There is another argument being made, though, as to why a big-footprint floor system might be a good idea. Unfortunately I can't find a link to this paper, but here are some slides from a presentation by Jamie McAndrews at a recent Bank of Canada conference. People who concern themselves with the economics of payments systems (and there should actually be many more of such people), including Jamie's group at the New York Fed, focus on issues to do with the timing of payments during a given day among financial institutions, the Fed's policies toward daylight overdrafts, and how these things relate to general monetary policy issues. If reserve balances are too scarce during the day, then financial institutions might delay payments they need to make, and a type of coordination failure arises. One could always make a payment by taking out a loan (a daylight overdraft) from the Fed, but that is costly as the Fed charges interest on daylight overdrafts, and there are also credit limits. Why? The Fed is worried about systemic risk. If the Fed extends too much daylight credit, there may be a danger of systemic default where the Fed ends up holding the bag.
But, as McAndrews and company point out in their paper, the large quantity of reserves that has existed in the financial system post-crisis appears to have speeded up clearing and settlement in the payments system, and reduced the quantity of daylight overdrafts. They don't come up with measure of the welfare benefits, but it seems there has to have been a dramatic reduction in payment delay costs.

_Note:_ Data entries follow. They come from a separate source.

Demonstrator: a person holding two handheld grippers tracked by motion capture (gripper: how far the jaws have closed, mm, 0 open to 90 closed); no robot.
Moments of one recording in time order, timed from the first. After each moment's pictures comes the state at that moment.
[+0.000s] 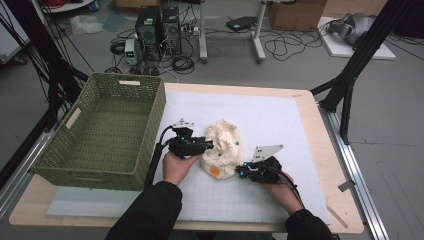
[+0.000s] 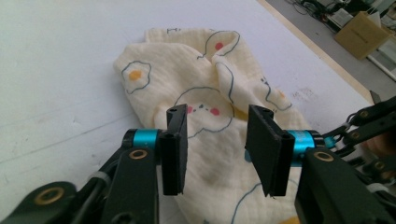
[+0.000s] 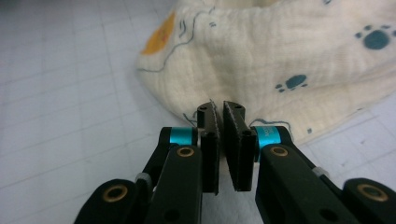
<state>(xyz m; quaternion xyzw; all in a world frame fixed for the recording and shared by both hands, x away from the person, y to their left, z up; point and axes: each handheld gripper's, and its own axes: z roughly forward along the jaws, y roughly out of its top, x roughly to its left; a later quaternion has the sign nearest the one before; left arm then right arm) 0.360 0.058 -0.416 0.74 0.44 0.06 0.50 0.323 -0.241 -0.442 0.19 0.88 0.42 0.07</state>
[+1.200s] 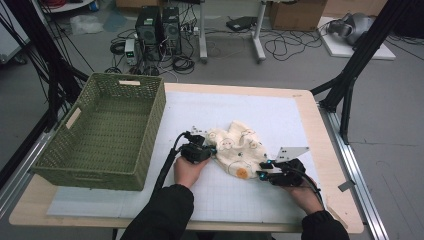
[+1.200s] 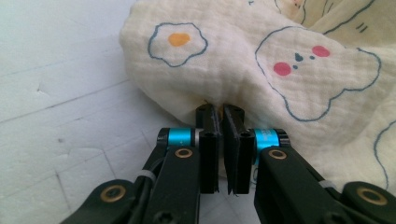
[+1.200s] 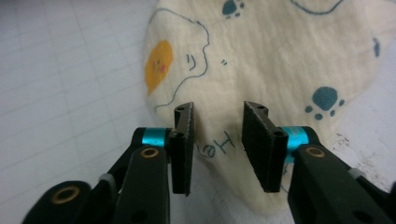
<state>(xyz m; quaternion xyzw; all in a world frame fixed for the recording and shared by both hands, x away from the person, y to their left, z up) 0.369 0.022 -0.452 0.77 0.46 0.08 0.44 0.314 -0.294 -0.439 0.24 0.88 0.39 0.10</state>
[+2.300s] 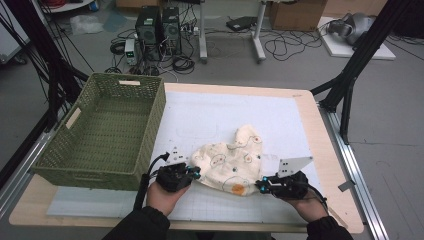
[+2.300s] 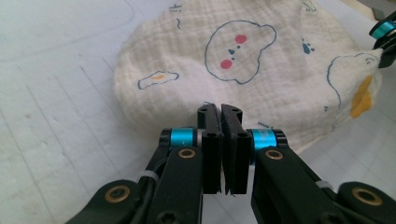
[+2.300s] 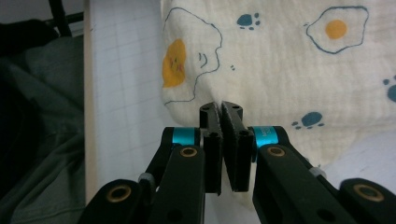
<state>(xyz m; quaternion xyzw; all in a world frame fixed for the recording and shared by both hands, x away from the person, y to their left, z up) 0.266 0.072 -0.419 0.80 0.39 0.10 0.45 0.269 -0.287 -0.418 0.17 0.89 0.42 0.04</state>
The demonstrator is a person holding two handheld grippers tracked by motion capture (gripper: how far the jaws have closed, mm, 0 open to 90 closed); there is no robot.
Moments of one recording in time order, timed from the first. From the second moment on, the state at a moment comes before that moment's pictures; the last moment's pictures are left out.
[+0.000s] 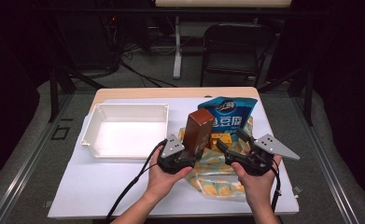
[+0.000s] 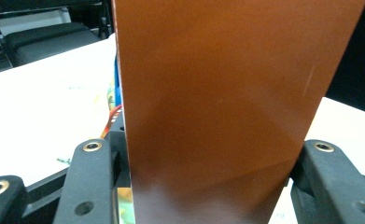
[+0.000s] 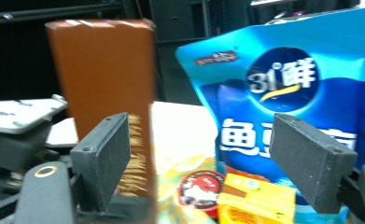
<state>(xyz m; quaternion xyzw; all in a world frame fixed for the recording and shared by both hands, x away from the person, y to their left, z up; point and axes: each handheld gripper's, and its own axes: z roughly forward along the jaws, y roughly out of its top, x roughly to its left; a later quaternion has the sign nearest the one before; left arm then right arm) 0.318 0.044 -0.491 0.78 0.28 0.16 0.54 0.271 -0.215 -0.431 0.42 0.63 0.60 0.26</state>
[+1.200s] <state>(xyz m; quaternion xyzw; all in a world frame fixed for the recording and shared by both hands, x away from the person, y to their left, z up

Is this a serious argument, or just part of an attempt by the Fed to justify the existence of a very large quantity of reserves that now appears to be out there indefinitely? It's important to recognize that reserves held overnight, and daylight reserves are very different animals. Overnight reserves, which is what is measured in the above chart, just sit. They are not used in transactions. Currently, most of the reserves in existence during the day also sit, but some of them are used in clearing and settlement among financial institutions - a transactions role for reserves. If we wanted it, we could have a lot of reserves in daylight hours, and zero reserves overnight. There are different ways to do this: (i) The Fed could inject the outside money every day through daylight overdrafts. If there is some worry about default risk, the Fed could take collateral against the daylight overdrafts, as in other large-value payments systems in the world. (ii) The Fed could conduct an open market purchase each morning. (iii) The Fed could do a reverse-repo in the overnight market at the end of each day.
With regard to the last option, reverse repos have become a bigger deal recently. The Fed once proposed reverse repos (along with term deposits at the Fed) as a "reserve-draining" tool - part of an exit strategy. The second chart shows that the value of reverse repos on the Fed's balance sheet is currently about triple what it was before the financial crisis.
So, there seems a way to have our cake and eat it too. The Fed can have a small footprint, and also make reserves sufficiently plentiful during daylight hours to make large-value financial transactions occur efficiently.